In its April filing, SPP said its proposal will encourage owners of existing facilities to upgrade to newer, more efficient technology.

Multiday Minimum Run Time OK’d

FERC’s Office of Energy Market Regulation on June 30 issued a letter order accepting SPP’s Tariff revisions that allow market-committed resources with a minimum run time extending beyond initial reliability unit commitment or day-ahead commitment periods to be eligible for make-whole payments after their initial commitment period (ER20-1782).

The RTO’s stakeholders approved the change in January. It is intended to minimize potential gaming opportunities identified by the Market Monitoring Unit. (See “Members Pass 12 Revision Requests,” SPP MOPC Briefs: Jan. 14-15, 2020.)

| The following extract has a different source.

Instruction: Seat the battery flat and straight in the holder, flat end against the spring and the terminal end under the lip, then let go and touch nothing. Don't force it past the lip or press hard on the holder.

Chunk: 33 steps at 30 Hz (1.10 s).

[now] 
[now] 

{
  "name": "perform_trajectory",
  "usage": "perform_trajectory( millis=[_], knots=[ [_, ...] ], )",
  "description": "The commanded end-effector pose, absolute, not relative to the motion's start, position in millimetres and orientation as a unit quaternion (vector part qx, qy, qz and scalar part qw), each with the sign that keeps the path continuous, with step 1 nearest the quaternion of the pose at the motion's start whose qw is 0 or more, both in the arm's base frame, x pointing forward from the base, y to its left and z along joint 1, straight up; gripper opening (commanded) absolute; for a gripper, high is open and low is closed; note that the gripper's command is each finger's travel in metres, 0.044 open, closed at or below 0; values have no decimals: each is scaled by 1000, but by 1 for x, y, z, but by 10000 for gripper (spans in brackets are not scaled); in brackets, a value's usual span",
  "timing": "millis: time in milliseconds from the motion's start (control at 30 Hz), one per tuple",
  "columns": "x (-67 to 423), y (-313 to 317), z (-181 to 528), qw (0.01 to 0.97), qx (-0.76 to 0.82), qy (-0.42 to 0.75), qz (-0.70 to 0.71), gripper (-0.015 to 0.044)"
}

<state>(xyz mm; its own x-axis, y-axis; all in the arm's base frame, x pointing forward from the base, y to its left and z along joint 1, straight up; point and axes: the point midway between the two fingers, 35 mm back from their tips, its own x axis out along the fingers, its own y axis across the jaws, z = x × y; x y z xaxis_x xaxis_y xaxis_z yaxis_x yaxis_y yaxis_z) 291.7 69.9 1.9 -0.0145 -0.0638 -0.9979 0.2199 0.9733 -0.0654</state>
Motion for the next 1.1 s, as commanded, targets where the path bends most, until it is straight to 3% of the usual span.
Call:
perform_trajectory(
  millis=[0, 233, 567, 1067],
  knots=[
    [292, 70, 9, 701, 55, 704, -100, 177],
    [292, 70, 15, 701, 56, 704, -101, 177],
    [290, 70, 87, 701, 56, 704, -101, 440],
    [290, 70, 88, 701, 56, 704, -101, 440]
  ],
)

FERC to Examine Roughrider’s Formula Rate

FERC on June 30 also accepted SPP’s Tariff revisions that add a formula rate template and implementation protocols allowing Roughrider Electric Cooperative to recover its annual transmission revenue requirement (ATRR) as a transmission-owning member of the RTO, effective July 1 (ER20-1750).

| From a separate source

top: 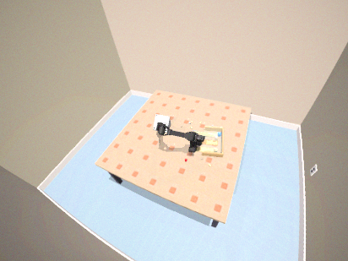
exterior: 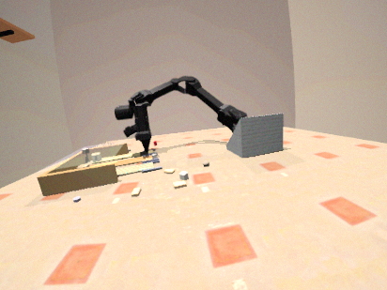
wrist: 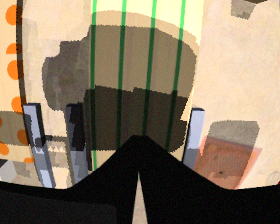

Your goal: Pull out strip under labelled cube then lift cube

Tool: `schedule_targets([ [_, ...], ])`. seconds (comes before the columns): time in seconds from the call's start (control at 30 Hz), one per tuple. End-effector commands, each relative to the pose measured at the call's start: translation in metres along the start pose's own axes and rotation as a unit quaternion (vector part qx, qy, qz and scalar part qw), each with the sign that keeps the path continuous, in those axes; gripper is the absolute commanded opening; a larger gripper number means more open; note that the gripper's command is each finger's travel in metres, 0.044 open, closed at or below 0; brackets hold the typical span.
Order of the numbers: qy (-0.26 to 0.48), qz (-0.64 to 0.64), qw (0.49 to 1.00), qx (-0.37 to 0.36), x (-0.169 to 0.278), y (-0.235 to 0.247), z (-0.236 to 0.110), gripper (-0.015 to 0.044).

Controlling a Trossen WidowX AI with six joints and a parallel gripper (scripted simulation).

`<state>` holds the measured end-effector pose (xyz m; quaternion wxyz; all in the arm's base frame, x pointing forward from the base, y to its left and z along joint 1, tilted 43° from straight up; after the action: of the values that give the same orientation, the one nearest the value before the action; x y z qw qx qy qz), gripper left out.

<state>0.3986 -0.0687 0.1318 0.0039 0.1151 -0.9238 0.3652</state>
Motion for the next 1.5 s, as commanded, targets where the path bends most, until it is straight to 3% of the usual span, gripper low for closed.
schedule_targets([
  [0.0,0.002,0.001,1.000,-0.002,0.000,-0.001,0.003,0.0000],
  [0.53,0.002,0.001,1.000,-0.002,0.001,-0.001,0.005,0.0000],
  [1.47,0.002,0.001,1.000,-0.002,0.045,0.002,0.006,0.0000],
])
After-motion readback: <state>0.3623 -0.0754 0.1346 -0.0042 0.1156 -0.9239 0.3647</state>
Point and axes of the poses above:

However, the commission said its preliminary analysis indicates the proposed revisions may be unjust and set them for hearing and settlement judge procedures. Missouri River Energy Services had protested the filing, arguing that it lacked adequate detail about the source of certain construction costs.

Roughrider, embedded in the Integrated System as a Basin Electric Power Cooperative member, joined SPP on April 30 and has been placed in the RTO’s Upper Missouri pricing zone. The North Dakota distribution cooperative serves more than 8,000 members in six counties. It purchases power through Montana’s Upper Missouri Generation & Transmission Cooperative and also sources energy from SPP members Basin Electric Power Cooperative and Western Area Power Administration.

FERC did not suspend and subject Roughrider’s ATRR to refund obligations because the co-op is not within the commission’s jurisdiction under Section 205 of the Federal Power Act. However, it noted that Roughrider voluntary agreed to issue refunds should it change under the hearing and settlement judge process.